(SUPPLIED DATA Opens)

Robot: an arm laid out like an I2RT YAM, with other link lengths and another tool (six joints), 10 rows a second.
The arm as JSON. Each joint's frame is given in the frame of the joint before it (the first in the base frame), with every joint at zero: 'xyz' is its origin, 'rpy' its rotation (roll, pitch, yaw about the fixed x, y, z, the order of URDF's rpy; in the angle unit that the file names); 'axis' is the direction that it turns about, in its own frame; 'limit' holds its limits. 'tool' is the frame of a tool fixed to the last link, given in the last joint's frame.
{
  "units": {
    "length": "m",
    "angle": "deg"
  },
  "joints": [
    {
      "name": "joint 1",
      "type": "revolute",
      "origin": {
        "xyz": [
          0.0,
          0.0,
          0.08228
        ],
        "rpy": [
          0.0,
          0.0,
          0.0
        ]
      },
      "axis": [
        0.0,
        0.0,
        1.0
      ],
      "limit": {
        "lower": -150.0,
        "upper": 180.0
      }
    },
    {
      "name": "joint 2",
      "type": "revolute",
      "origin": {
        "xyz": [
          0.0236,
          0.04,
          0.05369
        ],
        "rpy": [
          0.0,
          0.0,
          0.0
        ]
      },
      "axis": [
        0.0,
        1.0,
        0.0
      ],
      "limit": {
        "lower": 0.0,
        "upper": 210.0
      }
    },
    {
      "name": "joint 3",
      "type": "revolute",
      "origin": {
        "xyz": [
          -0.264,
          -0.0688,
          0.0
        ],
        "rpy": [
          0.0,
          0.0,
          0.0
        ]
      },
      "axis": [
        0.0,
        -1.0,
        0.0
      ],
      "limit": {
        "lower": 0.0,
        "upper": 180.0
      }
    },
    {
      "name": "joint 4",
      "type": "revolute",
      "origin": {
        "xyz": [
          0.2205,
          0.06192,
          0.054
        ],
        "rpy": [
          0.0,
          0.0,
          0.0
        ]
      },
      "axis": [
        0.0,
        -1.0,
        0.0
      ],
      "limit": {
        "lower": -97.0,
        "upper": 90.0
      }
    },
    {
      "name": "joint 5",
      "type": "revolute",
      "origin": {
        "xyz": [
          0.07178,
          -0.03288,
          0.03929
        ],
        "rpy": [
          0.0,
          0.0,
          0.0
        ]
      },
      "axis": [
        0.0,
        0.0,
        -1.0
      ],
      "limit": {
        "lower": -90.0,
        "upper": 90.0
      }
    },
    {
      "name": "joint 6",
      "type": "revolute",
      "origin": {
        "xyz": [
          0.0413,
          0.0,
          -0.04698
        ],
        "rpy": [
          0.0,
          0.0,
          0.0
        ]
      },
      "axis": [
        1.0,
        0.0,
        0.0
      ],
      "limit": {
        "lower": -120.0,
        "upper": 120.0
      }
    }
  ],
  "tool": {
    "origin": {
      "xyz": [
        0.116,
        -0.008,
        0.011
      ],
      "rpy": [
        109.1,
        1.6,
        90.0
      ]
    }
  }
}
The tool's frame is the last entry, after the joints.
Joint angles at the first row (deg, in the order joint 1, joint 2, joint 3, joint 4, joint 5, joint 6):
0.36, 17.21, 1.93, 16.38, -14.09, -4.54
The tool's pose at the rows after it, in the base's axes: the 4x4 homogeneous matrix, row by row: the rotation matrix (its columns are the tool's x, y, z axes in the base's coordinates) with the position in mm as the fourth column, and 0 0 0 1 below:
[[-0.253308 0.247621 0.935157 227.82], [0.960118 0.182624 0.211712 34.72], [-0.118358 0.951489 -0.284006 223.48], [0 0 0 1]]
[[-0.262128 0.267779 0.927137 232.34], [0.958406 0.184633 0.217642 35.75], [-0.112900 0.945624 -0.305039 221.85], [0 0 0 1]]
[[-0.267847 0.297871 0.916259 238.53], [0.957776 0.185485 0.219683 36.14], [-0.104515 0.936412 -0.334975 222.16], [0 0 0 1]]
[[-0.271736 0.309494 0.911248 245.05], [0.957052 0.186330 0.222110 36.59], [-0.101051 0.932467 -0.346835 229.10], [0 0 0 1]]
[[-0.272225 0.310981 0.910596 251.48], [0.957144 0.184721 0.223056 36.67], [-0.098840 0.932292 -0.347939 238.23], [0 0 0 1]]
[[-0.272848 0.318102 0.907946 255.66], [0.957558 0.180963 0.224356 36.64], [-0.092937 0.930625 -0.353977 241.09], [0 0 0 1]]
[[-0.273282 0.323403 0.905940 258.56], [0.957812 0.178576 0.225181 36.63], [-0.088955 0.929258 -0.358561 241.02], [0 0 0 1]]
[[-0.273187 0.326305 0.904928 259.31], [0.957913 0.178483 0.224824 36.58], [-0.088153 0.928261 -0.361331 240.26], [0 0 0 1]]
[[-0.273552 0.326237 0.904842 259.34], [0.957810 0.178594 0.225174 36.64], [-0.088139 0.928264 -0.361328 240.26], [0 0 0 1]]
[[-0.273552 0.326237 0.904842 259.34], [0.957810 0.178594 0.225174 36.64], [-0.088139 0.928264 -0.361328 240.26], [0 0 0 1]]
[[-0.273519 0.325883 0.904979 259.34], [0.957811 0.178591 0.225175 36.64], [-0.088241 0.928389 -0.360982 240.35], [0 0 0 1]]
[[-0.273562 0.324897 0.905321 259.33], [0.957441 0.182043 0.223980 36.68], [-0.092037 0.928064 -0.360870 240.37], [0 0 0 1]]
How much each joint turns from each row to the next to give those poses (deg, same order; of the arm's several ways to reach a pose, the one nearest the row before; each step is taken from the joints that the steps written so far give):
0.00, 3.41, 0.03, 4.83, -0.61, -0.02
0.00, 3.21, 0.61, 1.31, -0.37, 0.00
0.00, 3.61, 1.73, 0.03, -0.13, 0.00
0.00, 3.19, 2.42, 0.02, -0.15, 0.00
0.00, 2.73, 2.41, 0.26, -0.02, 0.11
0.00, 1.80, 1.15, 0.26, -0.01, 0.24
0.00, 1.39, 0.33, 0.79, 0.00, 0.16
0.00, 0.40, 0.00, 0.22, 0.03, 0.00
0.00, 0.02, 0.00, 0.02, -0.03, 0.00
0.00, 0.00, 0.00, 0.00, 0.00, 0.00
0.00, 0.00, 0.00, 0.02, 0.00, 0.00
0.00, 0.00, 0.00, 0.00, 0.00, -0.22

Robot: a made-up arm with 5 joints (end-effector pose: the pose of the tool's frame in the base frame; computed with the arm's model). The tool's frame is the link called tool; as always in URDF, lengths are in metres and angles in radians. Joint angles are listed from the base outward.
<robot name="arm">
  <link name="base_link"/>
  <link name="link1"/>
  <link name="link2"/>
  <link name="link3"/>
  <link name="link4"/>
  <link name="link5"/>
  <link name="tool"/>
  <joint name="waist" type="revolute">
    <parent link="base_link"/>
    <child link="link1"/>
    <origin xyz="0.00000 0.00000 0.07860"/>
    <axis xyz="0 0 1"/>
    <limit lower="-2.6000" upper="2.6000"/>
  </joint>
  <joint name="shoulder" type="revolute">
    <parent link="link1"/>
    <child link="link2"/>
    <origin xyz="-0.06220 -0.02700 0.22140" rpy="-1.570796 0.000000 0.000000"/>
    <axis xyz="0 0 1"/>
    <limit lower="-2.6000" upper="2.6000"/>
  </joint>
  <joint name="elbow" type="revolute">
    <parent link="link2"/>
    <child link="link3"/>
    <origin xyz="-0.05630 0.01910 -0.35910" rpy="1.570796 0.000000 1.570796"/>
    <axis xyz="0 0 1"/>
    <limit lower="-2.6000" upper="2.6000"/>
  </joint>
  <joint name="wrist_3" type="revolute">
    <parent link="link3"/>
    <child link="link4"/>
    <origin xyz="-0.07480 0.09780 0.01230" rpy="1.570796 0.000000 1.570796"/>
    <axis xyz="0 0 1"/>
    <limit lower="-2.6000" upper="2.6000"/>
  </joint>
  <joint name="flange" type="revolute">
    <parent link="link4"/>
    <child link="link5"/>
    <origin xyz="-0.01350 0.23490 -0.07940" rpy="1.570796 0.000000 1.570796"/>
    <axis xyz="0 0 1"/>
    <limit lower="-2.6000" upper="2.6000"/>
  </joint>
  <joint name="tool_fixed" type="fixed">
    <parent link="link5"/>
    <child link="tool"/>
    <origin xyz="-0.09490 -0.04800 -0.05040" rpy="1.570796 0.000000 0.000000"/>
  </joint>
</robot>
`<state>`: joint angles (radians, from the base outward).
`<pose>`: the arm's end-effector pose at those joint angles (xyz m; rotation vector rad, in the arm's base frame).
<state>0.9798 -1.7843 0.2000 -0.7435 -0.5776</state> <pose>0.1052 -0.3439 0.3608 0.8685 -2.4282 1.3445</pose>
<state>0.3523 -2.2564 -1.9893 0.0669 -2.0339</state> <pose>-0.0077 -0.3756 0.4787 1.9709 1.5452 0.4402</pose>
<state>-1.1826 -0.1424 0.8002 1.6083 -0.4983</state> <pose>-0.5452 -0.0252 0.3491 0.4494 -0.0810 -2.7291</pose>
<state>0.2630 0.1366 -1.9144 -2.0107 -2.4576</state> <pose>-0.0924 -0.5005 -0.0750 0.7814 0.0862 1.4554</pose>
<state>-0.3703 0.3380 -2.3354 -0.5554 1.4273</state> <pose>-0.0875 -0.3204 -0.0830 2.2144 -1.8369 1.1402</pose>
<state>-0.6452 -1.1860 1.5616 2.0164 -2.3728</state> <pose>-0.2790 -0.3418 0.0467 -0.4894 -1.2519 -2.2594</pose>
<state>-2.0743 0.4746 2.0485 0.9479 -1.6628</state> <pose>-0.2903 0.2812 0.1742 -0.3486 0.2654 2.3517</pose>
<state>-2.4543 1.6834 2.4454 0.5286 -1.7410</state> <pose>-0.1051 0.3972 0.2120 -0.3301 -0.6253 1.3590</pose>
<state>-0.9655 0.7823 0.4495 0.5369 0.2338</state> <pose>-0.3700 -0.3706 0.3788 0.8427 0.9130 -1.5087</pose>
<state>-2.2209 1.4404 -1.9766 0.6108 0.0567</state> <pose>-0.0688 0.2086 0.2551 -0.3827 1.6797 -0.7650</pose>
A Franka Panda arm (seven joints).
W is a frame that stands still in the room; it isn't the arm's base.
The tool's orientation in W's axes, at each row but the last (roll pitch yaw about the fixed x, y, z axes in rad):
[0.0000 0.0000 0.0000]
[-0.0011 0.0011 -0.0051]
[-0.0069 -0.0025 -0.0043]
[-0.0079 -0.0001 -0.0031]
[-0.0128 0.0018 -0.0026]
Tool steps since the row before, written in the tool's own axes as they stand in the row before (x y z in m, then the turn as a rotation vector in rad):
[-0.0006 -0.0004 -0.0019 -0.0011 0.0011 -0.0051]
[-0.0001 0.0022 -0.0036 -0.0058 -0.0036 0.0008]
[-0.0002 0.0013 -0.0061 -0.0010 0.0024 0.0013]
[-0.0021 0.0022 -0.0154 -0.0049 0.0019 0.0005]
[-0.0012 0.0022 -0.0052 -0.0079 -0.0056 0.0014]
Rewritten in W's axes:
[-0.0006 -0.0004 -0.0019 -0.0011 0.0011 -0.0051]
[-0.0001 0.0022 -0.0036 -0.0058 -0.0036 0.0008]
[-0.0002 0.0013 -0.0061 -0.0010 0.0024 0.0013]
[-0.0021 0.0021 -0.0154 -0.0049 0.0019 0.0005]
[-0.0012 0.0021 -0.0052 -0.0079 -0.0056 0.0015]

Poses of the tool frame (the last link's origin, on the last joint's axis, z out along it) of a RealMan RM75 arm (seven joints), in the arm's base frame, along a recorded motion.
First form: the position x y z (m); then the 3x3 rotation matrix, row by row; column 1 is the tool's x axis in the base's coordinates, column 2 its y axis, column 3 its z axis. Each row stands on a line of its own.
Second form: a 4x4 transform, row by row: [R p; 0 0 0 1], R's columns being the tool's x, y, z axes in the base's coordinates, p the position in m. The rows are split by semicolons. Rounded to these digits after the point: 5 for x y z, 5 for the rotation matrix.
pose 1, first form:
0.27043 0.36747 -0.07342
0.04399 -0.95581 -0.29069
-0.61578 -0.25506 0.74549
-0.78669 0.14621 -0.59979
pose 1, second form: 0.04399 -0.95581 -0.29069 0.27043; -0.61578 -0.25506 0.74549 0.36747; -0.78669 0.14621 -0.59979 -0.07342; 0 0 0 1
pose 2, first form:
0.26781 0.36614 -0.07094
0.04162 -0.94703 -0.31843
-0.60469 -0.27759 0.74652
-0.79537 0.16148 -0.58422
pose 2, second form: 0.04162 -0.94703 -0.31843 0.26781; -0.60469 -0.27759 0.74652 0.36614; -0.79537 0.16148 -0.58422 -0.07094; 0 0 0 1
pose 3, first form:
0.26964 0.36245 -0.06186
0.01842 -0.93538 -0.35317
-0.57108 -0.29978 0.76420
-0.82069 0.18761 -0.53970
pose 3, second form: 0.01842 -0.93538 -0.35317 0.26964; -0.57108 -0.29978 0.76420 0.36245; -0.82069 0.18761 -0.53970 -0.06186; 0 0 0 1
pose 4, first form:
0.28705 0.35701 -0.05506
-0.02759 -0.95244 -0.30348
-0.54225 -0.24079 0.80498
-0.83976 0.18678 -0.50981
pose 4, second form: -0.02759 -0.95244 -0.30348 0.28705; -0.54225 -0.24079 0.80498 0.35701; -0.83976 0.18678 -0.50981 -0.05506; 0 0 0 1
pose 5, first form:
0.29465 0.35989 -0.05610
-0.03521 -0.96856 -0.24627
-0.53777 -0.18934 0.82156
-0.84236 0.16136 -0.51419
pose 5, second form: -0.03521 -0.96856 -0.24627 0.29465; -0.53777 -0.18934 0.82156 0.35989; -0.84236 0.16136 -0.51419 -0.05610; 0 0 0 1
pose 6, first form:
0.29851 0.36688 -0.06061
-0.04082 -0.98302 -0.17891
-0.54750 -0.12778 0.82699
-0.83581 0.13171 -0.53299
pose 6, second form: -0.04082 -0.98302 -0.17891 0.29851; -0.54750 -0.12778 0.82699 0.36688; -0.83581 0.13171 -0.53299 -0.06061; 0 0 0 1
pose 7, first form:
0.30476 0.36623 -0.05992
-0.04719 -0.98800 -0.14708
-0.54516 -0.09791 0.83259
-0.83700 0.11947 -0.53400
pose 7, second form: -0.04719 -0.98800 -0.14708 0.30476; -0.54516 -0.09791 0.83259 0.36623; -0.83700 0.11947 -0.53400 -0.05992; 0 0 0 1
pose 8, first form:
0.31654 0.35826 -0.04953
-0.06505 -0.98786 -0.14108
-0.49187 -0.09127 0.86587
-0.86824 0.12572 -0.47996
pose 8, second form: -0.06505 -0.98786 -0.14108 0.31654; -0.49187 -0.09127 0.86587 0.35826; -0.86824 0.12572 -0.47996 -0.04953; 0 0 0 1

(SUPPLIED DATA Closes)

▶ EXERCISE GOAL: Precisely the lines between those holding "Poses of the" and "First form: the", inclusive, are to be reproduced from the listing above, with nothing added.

▶ ANSWER TO THE PROBLEM:
Poses of the tool frame (the last link's origin, on the last joint's axis, z out along it) of a RealMan RM75 arm (seven joints), in the arm's base frame, along a recorded motion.
First form: the position x y z (m); then the 3x3 rotation matrix, row by row; column 1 is the tool's x axis in the base's coordinates, column 2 its y axis, column 3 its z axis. Each row stands on a line of its own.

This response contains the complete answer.